I looked at the trunk of Python, found a few interesting old .txt files instead of .c files.

One of them is listsort.txt or so-called timsort appears in Python v2.3 first. Maybe I can write more posts on those .txt files later.

TimSort

Various languages have implemented or rephrased timsort including Java, Julia, Python, Octave, etc.

In timsort, it is necessary to declare the ideas.

  • timsort is nothing more than a modified mergesort

so we should expect its performance at O(nlog n) at worse case to match the performance of traditional mergesort.

  • comparisons are extremely expensive than moving/swapping elements.

    it is quite true that for those dynamic languages, comparing two elements is very time-costing without some type inferring(like numba). For Python, comparing two objects will involve type checking and value checking at least.

  • mergesort does not appreciate imbalanced merge

    Think about mergesort of two sorted list A (len = 5000) and B (len = 5), traditionally, we locate the location of elements of B in A, that is typically log n in average using binary search, if the list A is long, searching would be very expensive and in return we only get 5 more elements merged, with a lot of efforts.

  • small case trade-in performance

    mergesort will eventually get into some trivial case of only a few elements to be sorted, and in small case, mergesort is worse than many other methods, like insert or qsort.

And timsort is created to solve/implement the above problems/questions/ideas.

In order to avoid getting annoyed by meaningless comparisons, there is a concept called run, which represents a block of elements which are already sorted(either way).

When the data is random, it is hopeless to observe a long run, very likely each run will only consists of two or three elements only, not very effective if we directly use them in mergesort. We need to make each run long enough. Whenever timsort gets a small run, it will automatically augment it to a fixed size minrun using any stable sorting algorithm should be fine, timsort uses insertion sort to put elements one-by-one into the previous run, each insertion will perform a binary search, minimize the comparisons but maybe will get some cache effect when moving elements backwards.

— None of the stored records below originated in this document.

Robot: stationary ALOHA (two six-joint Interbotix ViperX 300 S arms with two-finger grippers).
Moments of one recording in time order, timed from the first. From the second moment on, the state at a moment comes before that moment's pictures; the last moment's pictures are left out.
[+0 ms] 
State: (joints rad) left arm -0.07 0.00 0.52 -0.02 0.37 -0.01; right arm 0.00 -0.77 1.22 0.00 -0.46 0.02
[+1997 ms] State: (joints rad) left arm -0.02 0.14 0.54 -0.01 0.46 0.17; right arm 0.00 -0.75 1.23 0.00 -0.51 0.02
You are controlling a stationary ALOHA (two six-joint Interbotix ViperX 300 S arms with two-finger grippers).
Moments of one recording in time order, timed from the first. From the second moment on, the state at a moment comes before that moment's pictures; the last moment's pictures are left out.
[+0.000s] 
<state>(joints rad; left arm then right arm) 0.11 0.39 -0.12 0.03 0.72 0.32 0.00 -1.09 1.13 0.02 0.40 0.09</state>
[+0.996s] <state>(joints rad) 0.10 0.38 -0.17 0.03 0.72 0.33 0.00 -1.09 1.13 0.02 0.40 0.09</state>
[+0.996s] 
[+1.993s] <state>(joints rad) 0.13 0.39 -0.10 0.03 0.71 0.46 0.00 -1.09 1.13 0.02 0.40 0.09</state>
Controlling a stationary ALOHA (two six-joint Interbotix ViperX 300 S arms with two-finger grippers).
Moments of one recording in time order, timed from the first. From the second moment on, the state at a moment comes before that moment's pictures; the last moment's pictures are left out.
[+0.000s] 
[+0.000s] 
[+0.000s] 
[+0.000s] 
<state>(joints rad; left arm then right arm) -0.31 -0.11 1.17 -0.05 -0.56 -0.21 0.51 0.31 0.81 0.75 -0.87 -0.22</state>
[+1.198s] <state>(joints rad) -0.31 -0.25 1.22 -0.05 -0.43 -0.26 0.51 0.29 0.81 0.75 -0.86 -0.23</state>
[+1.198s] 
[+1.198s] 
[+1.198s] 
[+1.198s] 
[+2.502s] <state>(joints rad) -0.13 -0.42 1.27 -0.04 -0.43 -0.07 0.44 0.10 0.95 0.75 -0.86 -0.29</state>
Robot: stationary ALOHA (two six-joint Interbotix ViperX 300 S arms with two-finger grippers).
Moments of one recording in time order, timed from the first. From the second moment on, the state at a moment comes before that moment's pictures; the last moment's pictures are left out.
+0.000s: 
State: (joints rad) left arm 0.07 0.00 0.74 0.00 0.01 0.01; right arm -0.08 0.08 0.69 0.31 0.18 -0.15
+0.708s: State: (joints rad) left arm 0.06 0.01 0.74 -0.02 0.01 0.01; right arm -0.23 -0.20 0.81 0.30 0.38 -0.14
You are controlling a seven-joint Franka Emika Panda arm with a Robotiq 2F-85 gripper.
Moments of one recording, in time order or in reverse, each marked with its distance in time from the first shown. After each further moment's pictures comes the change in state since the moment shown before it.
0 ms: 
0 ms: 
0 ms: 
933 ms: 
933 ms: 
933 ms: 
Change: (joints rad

Now we are clear that there are at most N/minrun runs to merge, each run is a range of sorted elements, if reverse ordered, we probably will correct it.

How to set minrun

minrun is created by insertion sort, it is also necessary to set appropriate minrun to maintain the balance when merging, and to avoid cache effect (large minrun). timsort uses a dynamic way to generate the minrun.

int minrun(int n)
{
  assert (n >= 0);
  int r = 0;
  while ( n >= MIN_MERGE)
  {
    r |= (n & 1);
    n >>= 1;
  }
  return n + r;
}

If we choose MIN_MERGE as a power of 2, say 32, then this program simply truncates n to its first 5 bits and plus 1 if the rest bits are non-zero.

How to merge

Now we are stacking the runs in a pre-defined stack/array. In order to avoid imbalanced merge, we must follow some rule.

timsort requires invariant satisfies

stack[n - 1] > stack[n] + stack[n + 1]
stack[n] > stack[n + 1]

But it has been proved this cannot ensure the invariant be sustained along the stack, and it has been pointed out that using 4 elements on stack is enough

stack[n - 1] > stack[n] + stack[n + 1]
stack[n - 2] > stack[n - 1] + stack[n]
stack[n] > stack[n + 1]

if these inequalities fail, it will trigger a merge of two short immediate runs, after a merge is fulfilled, hopefully the inequalities cannot hold on anymore and get a chain of merges.

Merge two runs

timsort does not use in-place merge, so it would be easy if a copy of shorter list is allowed.

Galloping

That is a faster version for longer(MIN_GALLOP) merge when comparisons are non-trivial. Since two runs are sorted, say A and B, we can compare A[0] with B[0], B[1], B[3], B[7], …B[2**n - 1], and get a lower bound and higher bound for A[0]. Then binary search between the bounds, it is much more effective when a lot of linear comparisons should be applied.